Submitted papers will undergo single-anonymous peer review. We opt for a single-anonymous peer review (i.e., authors’ names should be listed on the manuscript, as opposed to the double-anonymous peer review of the main track) due to the requirement above to describe the ways how data has been used in the previous studies, including the bibliographic reference to those studies. Such a reference is likely to disclose the authors’ identity.

To make research datasets and research software accessible and citable, we further encourage authors to attend to the FAIR rules, i.e., data should be: Findable, Accessible, Interoperable, and Reusable.

Submissions must conform to the IEEE formatting instructions IEEE Conference Proceedings Formatting Guidelines (title in 24pt font and full text in 10pt type, LaTeX users must use \documentclass[10pt,conference]{IEEEtran} without including the compsoc or compsocconf options).

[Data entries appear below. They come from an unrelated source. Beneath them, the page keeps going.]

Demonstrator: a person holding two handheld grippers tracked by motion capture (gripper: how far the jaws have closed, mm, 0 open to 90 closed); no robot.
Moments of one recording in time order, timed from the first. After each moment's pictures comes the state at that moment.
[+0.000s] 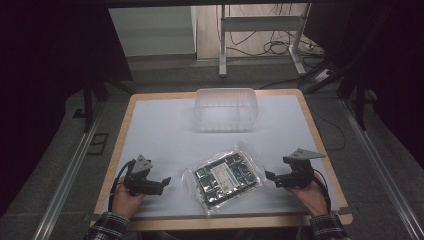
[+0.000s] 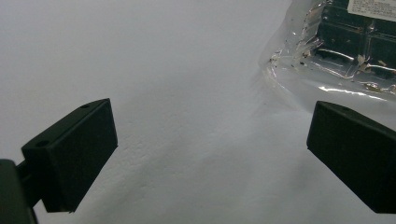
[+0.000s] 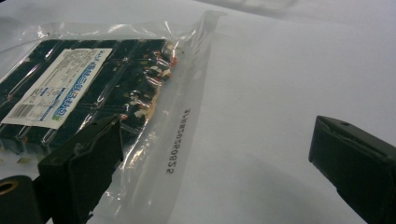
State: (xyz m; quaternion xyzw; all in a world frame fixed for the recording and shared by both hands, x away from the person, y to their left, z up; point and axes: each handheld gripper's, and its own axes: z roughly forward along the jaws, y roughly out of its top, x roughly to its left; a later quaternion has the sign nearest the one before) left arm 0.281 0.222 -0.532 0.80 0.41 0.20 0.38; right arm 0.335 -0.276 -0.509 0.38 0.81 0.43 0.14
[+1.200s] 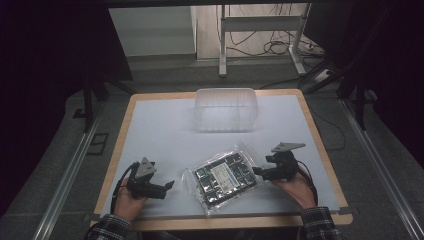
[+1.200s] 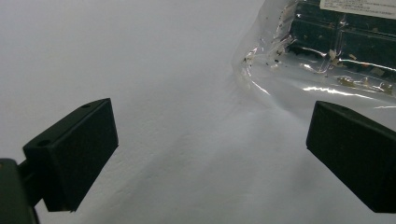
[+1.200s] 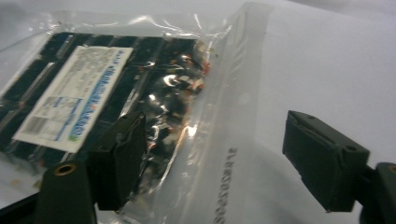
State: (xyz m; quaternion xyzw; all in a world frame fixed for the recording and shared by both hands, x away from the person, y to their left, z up) left arm 0.274 0.211 -0.532 0.82 0.39 0.20 0.38; right arm 0.359 -0.236 -0.508 0.37 0.84 0.39 0.09
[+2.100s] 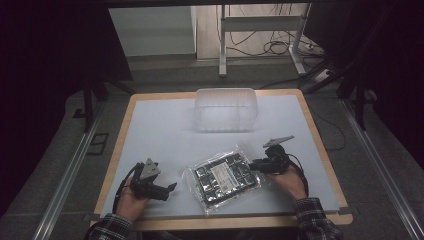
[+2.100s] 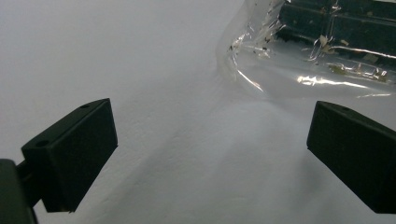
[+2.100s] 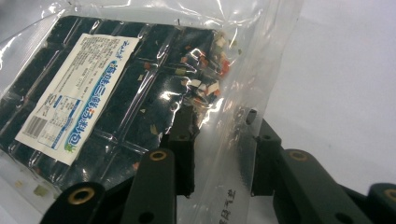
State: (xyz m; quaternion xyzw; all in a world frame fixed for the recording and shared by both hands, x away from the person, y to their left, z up) left arm 0.275 0.202 -0.535 0.83 0.37 0.20 0.37; right arm 0.383 -0.221 -0.519 0.37 0.86 0.36 0.01
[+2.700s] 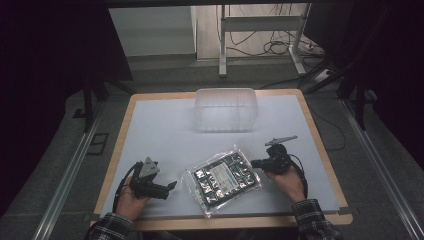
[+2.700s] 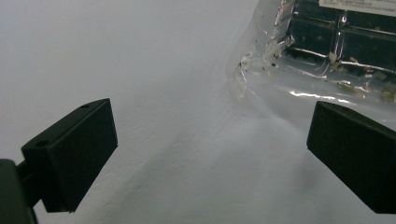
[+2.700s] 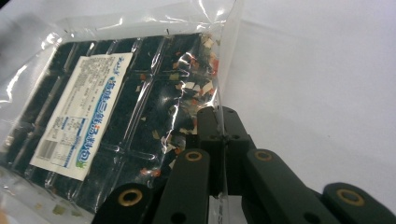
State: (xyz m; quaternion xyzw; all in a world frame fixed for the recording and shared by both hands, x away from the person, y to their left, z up) left arm 0.276 0.204 -0.532 0.82 0.38 0.20 0.38; right arm 0.376 -0.220 -0.506 0.41 0.83 0.37 0.00
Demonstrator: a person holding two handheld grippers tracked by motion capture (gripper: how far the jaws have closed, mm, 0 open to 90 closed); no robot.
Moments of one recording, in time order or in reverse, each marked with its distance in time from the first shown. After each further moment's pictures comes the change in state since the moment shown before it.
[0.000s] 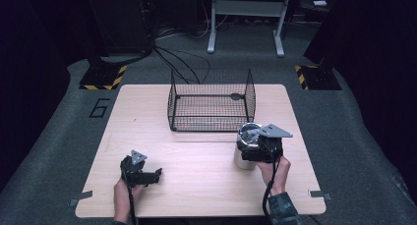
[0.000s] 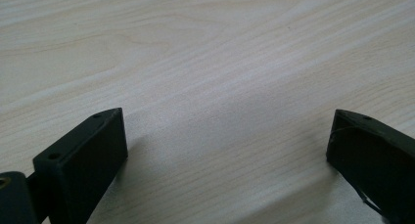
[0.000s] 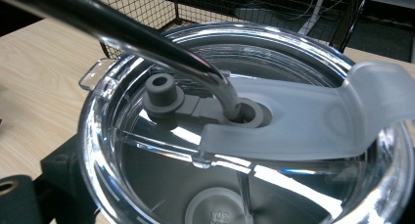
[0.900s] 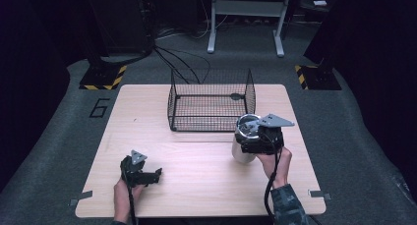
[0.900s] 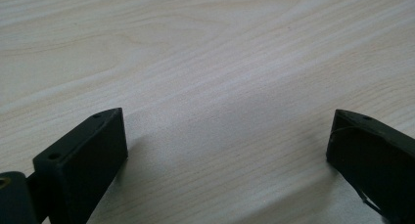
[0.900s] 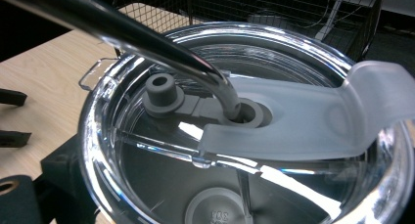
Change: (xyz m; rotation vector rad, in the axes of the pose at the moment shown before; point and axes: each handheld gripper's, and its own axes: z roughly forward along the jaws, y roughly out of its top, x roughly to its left) left arm 0.000 0.000 0.000 0.000 0.000 0.000; right arm -0.002 0.035 -0.008 -0.009 0.061 -0.027
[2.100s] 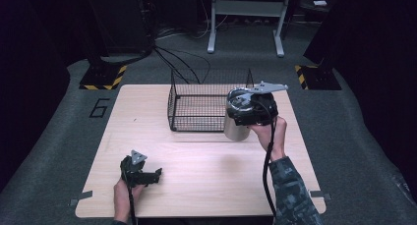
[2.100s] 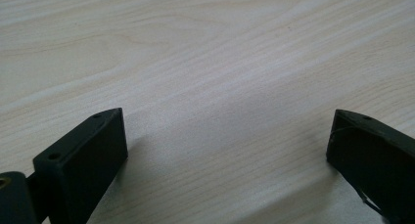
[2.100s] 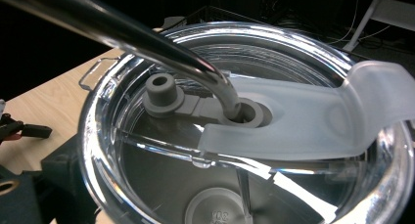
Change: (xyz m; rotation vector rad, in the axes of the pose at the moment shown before) left arm 0.000 0.000 0.000 0.000 0.000 -0.002; right arm -0.010 0.085 0.016 0.007 0.088 -0.059
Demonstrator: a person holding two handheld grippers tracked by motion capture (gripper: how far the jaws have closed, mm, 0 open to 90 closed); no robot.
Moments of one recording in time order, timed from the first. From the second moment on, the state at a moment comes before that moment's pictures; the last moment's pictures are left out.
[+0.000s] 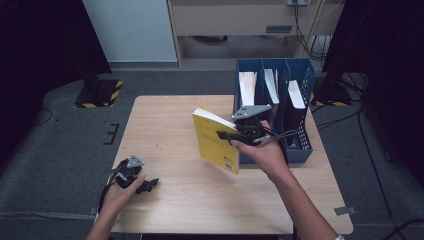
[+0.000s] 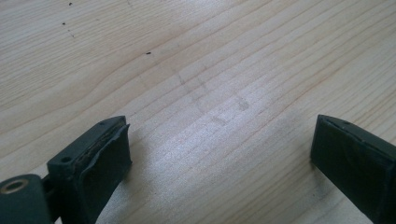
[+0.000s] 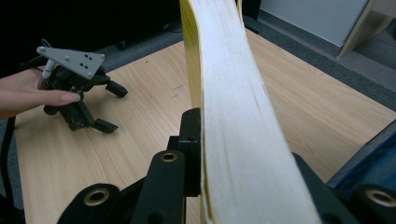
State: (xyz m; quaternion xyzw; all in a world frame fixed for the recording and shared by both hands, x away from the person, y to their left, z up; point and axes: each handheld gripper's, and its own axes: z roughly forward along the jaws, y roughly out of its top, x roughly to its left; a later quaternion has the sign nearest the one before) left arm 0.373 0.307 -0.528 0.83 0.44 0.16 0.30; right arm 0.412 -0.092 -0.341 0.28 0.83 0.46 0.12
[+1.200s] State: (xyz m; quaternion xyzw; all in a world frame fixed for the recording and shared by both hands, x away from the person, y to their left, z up) left arm 0.369 0.308 -0.536 0.82 0.44 0.18 0.33; right arm 0.377 -0.172 -0.341 0.32 0.81 0.47 0.13
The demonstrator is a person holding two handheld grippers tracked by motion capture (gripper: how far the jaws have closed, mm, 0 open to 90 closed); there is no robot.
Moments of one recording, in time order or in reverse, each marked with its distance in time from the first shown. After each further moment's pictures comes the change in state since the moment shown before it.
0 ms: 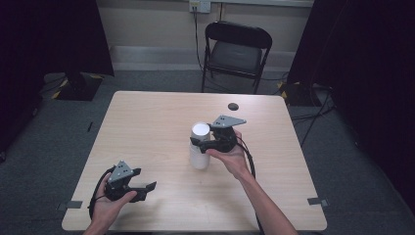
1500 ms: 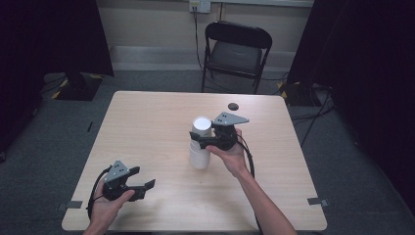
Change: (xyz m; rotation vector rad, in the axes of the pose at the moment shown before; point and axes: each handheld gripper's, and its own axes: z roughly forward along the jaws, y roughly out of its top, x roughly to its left) left arm 0.002 -0.001 -0.004 -0.067 -0.003 -0.049; right arm 0.003 0.011 -0.006 -0.086 -0.016 -0.002
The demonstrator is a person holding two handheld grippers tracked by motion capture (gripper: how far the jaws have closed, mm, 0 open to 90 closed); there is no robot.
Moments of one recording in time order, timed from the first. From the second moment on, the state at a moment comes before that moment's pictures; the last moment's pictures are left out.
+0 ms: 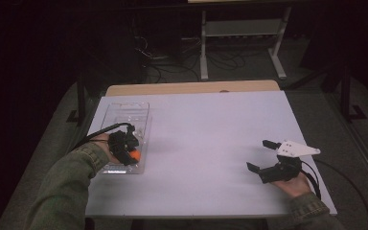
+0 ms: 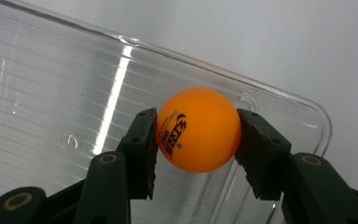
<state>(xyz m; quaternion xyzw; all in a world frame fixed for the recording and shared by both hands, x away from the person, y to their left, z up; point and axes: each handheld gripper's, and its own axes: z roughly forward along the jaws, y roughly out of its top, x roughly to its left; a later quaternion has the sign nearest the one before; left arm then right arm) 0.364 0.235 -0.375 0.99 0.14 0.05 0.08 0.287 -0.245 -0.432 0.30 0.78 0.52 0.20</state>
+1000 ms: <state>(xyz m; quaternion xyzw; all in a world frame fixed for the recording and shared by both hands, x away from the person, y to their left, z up) 0.362 0.243 -0.359 0.98 0.17 0.09 0.10 0.287 -0.245 -0.432 0.30 0.78 0.52 0.19</state>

Papers submitted for consideration should not have been published elsewhere and should not be under review or submitted for review elsewhere for the duration of consideration. ACM plagiarism policies and procedures shall be followed for cases of double submission. The submission must also comply with the IEEE Policy on Authorship. Please read the ACM Policy on Plagiarism, Misrepresentation, and Falsification and the IEEE - Introduction to the Guidelines for Handling Plagiarism Complaints before submitting.

Upon notification of acceptance, all authors of accepted papers will be asked to complete a copyright form and will receive further instructions for preparing their camera-ready versions. At least one author of each paper is expected to register and present the results at the MSR 2025 conference. All accepted contributions will be published in the conference’s electronic proceedings.